I have no hesitation in recommending Crimebodge to all of my readers who may be growing increasingly frustrated as seeing what is going on with police forces that were once admired and respected throughout the civilised world.

2 Comments on "Congratulations to Crimebodge for this development. A first ever private prosecution against the Police"

  1. Ian Haines | March 18, 2016 at 3:41 pm |

    I’ve exchanged messages and views with the guy who created Crimebodge and, while we may have our differences, it has to be said…that’s one dedicated guy, right there…if a cop steps out of line, Crimebodge (we should hope) will come down on him, and on his career, like a red-hot anvil from Hell! I look forward to reading more about this! We didn’t make the Police our enemies…they made themselves our enemies, and they have to pay the price for so doing.

    • Fahrenheit211 | March 18, 2016 at 4:19 pm |

      It’s right that we an respectfully disagree when required. Honest and respectful debate is how we grow as individuals and as a society. I’ve a great admiration for Crimebodge and I wish it had been around in the late 1980’s when I had a bit of a running with some dodgy cops. I most certainly agree that the police have put themselves on the opposite side to much of the public and part of this is due to officer arrogance and dishonesty and also because of some of the outrageously PC things that they have done. I do wonder whether if our police had been more honest and less hidebound by PC guff then scandals like that which are occurring in Rotherham, Rochdale and a multitude of other places may not have happened.

      The police are going to end up paying the price for both their actions and their lack of action. They are already starting to pay that price with the removal of trust by the public from the police. When it comes to the time when the police need the public’s help, for example if a police officer was killed or injured in the line of duty, then there will be a large body of people, larger than in previous years who will say ‘sod them’ and refuse to help. If that happens then the sole blame for this situation will lie with police officers both lower ranks and senior management.

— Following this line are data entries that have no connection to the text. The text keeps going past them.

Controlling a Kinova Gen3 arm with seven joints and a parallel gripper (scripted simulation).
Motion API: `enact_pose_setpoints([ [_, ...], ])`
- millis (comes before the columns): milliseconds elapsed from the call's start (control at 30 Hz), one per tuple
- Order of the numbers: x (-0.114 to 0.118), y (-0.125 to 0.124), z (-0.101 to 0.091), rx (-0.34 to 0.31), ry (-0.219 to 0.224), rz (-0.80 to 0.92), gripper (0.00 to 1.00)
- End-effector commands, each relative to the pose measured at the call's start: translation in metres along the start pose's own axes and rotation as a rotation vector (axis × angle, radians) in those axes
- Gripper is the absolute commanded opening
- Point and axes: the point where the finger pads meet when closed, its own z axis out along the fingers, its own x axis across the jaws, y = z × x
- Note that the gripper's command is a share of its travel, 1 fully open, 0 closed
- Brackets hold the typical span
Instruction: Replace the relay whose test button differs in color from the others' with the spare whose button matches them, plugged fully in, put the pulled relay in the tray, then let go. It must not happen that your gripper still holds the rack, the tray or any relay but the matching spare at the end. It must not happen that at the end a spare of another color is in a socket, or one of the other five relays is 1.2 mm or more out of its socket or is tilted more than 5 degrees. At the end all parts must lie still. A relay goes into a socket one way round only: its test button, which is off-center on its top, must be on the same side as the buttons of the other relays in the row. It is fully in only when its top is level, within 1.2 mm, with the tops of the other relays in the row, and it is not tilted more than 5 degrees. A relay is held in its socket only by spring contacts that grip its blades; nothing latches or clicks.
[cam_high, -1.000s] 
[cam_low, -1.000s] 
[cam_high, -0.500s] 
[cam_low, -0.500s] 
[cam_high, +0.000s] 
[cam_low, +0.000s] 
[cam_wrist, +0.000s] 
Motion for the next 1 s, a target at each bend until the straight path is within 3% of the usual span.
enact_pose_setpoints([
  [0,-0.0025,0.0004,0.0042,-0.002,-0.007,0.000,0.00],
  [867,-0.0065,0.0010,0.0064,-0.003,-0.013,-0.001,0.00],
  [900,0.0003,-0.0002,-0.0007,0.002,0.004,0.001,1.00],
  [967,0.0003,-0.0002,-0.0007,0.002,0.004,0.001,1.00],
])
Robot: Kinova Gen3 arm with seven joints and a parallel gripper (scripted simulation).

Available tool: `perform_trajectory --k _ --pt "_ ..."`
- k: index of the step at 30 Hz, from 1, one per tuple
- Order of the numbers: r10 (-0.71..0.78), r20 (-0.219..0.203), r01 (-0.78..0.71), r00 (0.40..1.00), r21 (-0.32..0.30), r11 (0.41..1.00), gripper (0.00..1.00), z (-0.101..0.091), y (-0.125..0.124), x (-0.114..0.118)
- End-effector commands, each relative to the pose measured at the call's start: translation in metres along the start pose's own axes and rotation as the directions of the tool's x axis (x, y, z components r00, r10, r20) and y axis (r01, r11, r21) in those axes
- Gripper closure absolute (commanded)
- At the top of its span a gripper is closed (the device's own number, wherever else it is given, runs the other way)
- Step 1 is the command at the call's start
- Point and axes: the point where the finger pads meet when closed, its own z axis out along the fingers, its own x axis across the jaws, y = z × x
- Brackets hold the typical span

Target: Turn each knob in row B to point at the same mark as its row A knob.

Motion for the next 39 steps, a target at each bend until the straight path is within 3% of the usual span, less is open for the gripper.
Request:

      There are a growing number of people who have seen how the police have behaved, especially towards Islam, and if their daughter or their sister was assaulted by a Muslim would consider not bothering to contact the police but instead would get together with mates, tool up and deal with the Bearded Savage themselves. This situation as I’ve said often on here is not one that we should wish for and is a sign of policing and political failure. The longer the police in the UK continue to lick Islamic backside the greater will be the drop in trust that the public will have in the police.